Busca-se, na sua revisão, a harmonização com o formato Common Technical Document (CTD), a discussão das exigências para o registro de biossimilares e a possiblidade de classificação como de baixa complexidade algumas categorias de produtos biológicos.
Por que revisar agora
A atualização responde à transformação no setor de biológicos e biofármacos nos últimos anos. O mercado global de biológicos já ultrapassa US$ 500 bilhões e mantém projeções de crescimento superiores a 6% ao ano, à medida que o foco da indústria migra dos medicamentos sintéticos de grande escala para plataformas de precisão terapêutica — anticorpos monoclonais conjugados, imunoterapias oncológicas, tratamentos para doenças autoimunes e, cada vez mais, terapias celulares e gênicas capazes de tratar doenças genéticas raras com dose única.
Esse avanço tem sido impulsionado, mais recentemente, pela incorporação de inteligência artificial ao desenvolvimento de biofármacos, desde o desenho preditivo de moléculas e proteínas à predição de toxicidade, passando pela seleção de pacientes para ensaios clínicos com base em dados genômicos e pela automação de etapas produtivas sensíveis, como a fermentação em biorreatores. Esses recursos reduzem prazos historicamente superiores a uma década e mitigam as altas taxas de falha que caracterizam o desenvolvimento biotecnológico tradicional.

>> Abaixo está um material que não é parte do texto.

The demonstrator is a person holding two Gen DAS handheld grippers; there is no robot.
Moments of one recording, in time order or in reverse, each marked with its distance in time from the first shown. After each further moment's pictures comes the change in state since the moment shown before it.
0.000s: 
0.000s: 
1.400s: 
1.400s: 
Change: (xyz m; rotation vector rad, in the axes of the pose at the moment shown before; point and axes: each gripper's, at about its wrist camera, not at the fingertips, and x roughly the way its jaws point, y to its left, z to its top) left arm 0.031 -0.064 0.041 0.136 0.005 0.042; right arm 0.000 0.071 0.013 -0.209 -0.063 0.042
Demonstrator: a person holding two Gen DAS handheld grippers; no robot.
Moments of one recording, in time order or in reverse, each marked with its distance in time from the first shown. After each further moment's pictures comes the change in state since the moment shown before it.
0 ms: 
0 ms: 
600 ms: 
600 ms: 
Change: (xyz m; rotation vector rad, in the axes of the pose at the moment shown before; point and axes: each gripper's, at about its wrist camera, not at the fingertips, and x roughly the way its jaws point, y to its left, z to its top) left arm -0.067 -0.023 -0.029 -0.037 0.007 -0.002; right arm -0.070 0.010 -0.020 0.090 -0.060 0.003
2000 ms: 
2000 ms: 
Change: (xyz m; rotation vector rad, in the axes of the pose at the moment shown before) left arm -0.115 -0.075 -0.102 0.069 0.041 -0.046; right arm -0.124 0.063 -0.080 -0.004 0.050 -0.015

Diante desse cenário, a ANVISA reconhece a necessidade de atualizar o marco regulatório considerando a experiência acumulada desde 2010, os avanços científicos e tecnológicos do setor e a evolução das referências regulatórias nacionais e internacionais — em linha com o ritmo de inovação que hoje caracteriza a indústria biofarmacêutica.
Como participar
A Agência convida empresas do setor, associações representativas, entidades científicas e demais instituições com atuação na área de produtos biológicos a apresentarem contribuições técnicas até 17 de setembro de 2026, por meio do formulário disponibilizado pela ANVISA. Com isso, a ANVISA busca entender quais são os maiores desafios na aplicação e no atendimento aos requisitos da RDC 55/2010 pelo setor regulado.
Segundo a Agência, essa etapa é preliminar, e destina-se ao levantamento de subsídios técnicos iniciais. Posteriormente, serão conduzidas as etapas regulatórias previstas no rito processual. A participação do setor é fundamental para identificar oportunidades de aperfeiçoamento, avaliar a viabilidade de implementação dos requisitos propostos e antecipar eventuais impactos regulatórios.